#### Your goal
Go through the records below line by line. Count the lines with "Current" and give the count alone.

#### Material for this task
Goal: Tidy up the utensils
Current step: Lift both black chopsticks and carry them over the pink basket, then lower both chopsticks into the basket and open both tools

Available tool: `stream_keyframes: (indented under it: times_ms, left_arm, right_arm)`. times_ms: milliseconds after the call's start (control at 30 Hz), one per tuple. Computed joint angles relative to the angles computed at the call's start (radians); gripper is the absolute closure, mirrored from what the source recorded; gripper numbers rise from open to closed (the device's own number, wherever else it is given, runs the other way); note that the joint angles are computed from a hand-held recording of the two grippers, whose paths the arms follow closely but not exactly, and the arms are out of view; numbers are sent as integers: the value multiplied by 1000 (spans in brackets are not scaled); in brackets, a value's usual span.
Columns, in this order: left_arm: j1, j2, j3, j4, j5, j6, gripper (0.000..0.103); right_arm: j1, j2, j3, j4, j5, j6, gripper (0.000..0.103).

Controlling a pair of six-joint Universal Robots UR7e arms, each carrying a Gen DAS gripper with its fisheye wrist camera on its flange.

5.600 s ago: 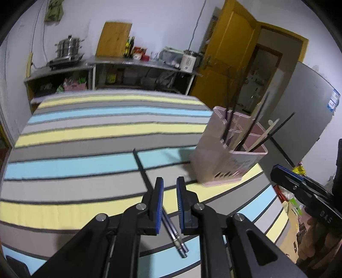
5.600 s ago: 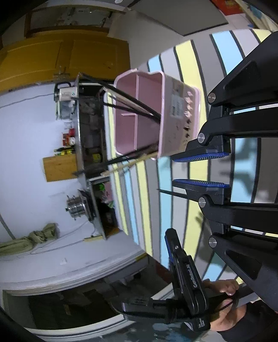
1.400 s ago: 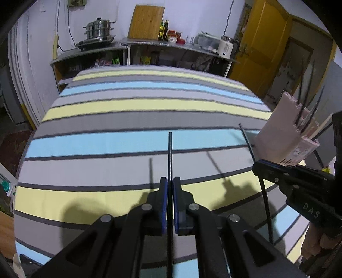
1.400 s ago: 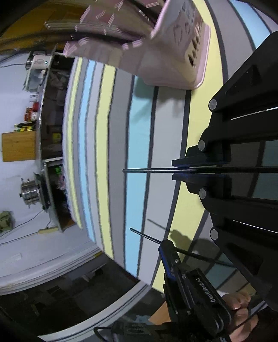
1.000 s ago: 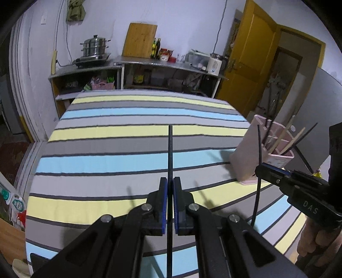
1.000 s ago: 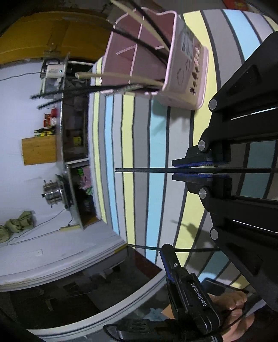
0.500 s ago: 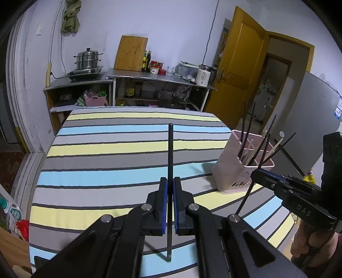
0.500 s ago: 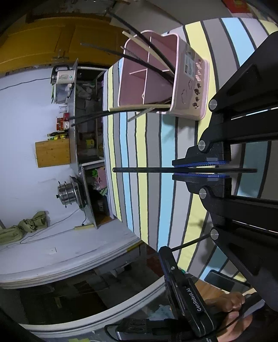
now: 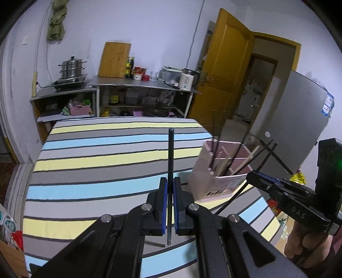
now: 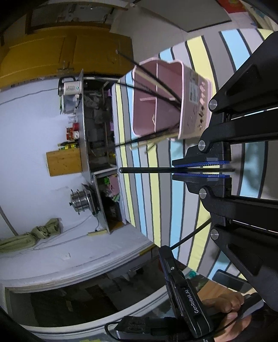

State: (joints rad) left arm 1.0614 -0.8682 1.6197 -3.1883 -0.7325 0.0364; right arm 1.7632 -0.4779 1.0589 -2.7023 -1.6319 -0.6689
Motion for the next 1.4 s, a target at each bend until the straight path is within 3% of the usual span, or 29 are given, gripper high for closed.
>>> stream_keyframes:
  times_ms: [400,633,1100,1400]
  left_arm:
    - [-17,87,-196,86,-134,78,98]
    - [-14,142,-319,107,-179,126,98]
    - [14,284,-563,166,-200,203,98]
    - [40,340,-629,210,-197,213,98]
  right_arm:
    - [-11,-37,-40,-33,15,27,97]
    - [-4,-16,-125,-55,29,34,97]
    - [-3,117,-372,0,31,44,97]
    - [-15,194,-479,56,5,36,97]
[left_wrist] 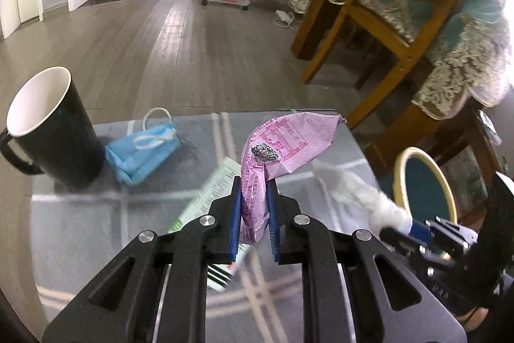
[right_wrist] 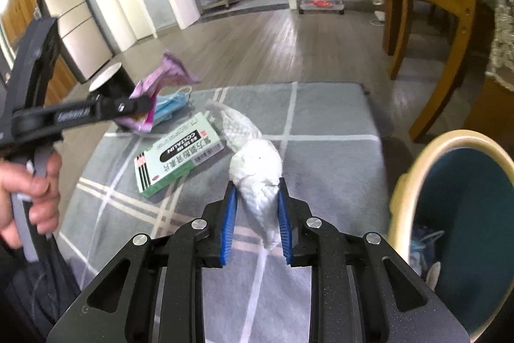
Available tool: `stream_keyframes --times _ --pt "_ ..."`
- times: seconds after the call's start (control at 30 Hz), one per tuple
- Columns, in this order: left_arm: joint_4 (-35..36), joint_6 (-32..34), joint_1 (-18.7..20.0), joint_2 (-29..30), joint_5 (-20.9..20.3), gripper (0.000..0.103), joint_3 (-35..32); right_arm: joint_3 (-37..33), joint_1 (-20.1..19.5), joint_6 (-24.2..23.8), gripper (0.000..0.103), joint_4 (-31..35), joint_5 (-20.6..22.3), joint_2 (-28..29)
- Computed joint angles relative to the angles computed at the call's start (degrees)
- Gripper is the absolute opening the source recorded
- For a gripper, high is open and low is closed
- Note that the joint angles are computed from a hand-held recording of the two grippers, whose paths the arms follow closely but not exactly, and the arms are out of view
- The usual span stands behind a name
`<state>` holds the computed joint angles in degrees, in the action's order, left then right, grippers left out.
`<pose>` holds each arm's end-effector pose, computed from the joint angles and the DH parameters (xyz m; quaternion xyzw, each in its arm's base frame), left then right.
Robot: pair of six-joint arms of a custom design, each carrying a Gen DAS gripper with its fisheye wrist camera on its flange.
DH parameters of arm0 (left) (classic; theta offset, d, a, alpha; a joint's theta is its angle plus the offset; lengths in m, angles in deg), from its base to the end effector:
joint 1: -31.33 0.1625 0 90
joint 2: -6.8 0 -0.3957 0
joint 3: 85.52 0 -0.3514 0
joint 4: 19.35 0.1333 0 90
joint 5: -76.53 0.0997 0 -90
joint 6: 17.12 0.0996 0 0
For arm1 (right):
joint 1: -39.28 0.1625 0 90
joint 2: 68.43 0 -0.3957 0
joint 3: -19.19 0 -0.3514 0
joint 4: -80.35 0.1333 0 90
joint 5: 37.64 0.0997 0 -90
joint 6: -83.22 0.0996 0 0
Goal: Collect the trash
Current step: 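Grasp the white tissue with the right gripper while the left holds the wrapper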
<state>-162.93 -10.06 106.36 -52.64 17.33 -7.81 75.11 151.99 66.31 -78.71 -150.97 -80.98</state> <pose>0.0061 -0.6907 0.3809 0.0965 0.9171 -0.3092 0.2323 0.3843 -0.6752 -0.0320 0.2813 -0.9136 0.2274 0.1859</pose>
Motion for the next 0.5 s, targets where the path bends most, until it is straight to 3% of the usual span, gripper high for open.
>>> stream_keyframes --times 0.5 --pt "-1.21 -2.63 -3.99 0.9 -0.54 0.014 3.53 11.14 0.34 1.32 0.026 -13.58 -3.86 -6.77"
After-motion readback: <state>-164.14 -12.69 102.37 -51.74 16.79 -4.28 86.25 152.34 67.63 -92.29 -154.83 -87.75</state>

#### Exercise result
2